- Born: Birmingham, Alabama
- Known for: Squatting at Stanford University

= Will Curry =

Squatter at Stanford University

William Curry is an American man who illegally lived at several dormitories at Stanford University on several occasions from 2021 to 2023.

== Early life and education ==
Curry was born and raised in Birmingham, Alabama. As a middle and high school student, he ran track. He graduated from Vestavia Hills High School in 2021.

== Stanford ==
After graduating from high school, Curry moved to Palo Alto, California and signed up for Tinder in order to meet new people. From 2021 to 2023, he then illegally took up residence in several dormitories across Stanford University. He did so through breaking in windows, using other students' ID cards, and currying favor with actual students in each building.

=== 2021 ===
For the 2021 fall quarter, Curry illegally resided in the Yost House at Stanford University and was removed months later by on-campus security.

Curry then returned for winter break, in December 2021, and lived in nearby Roble Hall until he was removed once more, claiming that he was an unhoused person.

=== 2022 ===
In January 2022, Curry moved into Murray House and described himself as a transfer student from Duke University. He socialized with other students and even made dating app and social media profiles to integrate. Curry also told a woman he had been dating at the time that he lived off-campus and was a Coca-Cola Scholar. Their relationship ended by June, after which he began stalking and harassing her.

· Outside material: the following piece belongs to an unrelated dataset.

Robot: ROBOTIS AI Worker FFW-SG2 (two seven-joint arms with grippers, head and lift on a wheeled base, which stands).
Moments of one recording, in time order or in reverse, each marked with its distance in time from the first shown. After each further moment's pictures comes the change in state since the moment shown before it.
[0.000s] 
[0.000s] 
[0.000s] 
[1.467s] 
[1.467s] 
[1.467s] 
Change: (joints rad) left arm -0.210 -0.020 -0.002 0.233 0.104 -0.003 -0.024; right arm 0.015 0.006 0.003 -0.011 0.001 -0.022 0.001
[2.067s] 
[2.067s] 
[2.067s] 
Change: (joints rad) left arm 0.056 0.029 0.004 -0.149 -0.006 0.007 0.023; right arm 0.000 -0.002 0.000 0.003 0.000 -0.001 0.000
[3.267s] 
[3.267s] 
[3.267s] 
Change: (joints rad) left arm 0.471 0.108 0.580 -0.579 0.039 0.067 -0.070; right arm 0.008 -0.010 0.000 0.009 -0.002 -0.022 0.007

In the fall of 2022, Curry moved from Murray House to EAST House, claiming that he was on the track team and studying pre-med. Months later, in October, Curry was caught living on-campus in Crothers Hall and given a "stay away order after allegedly taking a television from the dorm basement."

According to Theo Baker in The Stanford Daily, Curry was removed several times from campus with stay away orders and even faced a harassment complaint reported to police, but "The University kept silent." While university officials maintained close communications with individual dorms following each of Curry's intrusions, they didn't communicate with other dorms, thus allowing Curry to move into them undetected.

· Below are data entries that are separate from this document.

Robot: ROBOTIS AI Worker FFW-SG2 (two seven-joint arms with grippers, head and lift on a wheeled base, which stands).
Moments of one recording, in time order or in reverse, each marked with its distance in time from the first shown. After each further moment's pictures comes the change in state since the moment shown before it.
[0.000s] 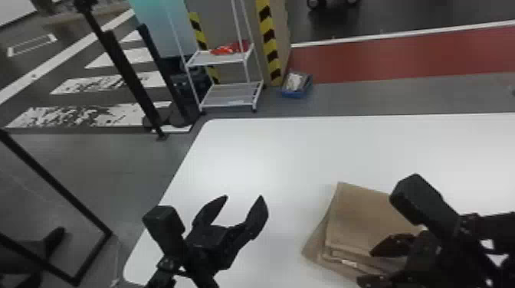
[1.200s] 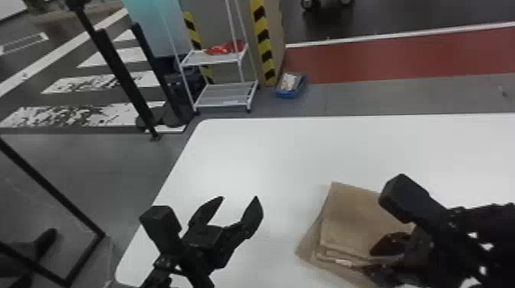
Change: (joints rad) left arm -0.026 0.008 -0.004 0.037 0.004 0.000 0.000; right arm -0.038 -0.031 0.023 0.055 0.092 -0.066 0.007
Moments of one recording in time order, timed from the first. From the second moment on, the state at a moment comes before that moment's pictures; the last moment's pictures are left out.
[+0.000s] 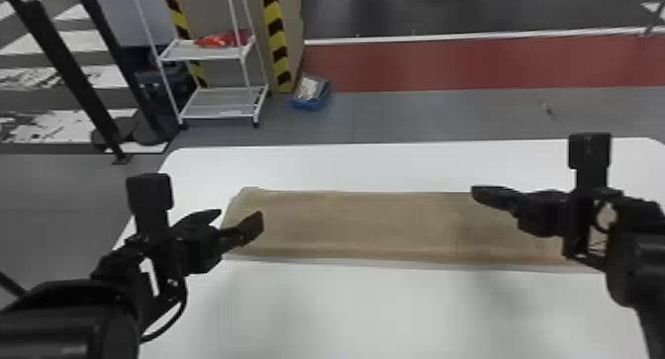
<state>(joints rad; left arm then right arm) 0.20 0.15 0.22 -2.09 0.18 0.84 -0.30 -0.21 0.00 -0.16 -1.58 0.14 0.75 0.76</state>
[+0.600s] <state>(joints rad) 0.10 0.16 0.25 -1.99 0.16 0.85 -0.31 -0.23 -0.23 -0.53 -1.45 0.14 0.71 1.07</state>
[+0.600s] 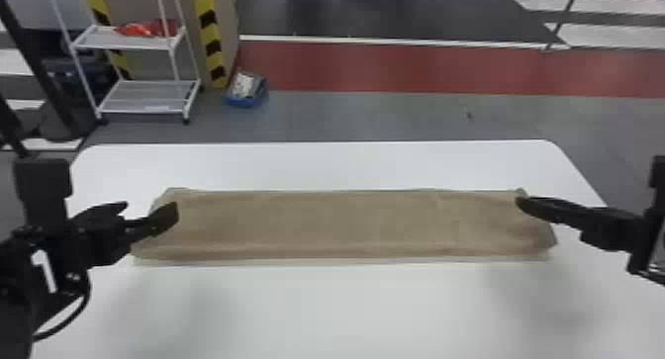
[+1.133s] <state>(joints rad) -0.06 0.18 0.30 -1.85 0.15 1.16 -0.41 -0.24 -0.36 -0.62 -1.31 0.15 0.62 1.17</state>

As of November 2022, it was reported that the Santa Clara County District Attorney's Office was reviewing Curry's case. In the same month, the university made its first statement regarding Curry, acknowledging that there were "gaps" in its protocols "in place to prevent non-students from entering and living in our residences."

=== 2023 ===
In April 2023, Curry returned to the Murray House, using the fake name "David," and was caught shortly after due to sightings reported to the university.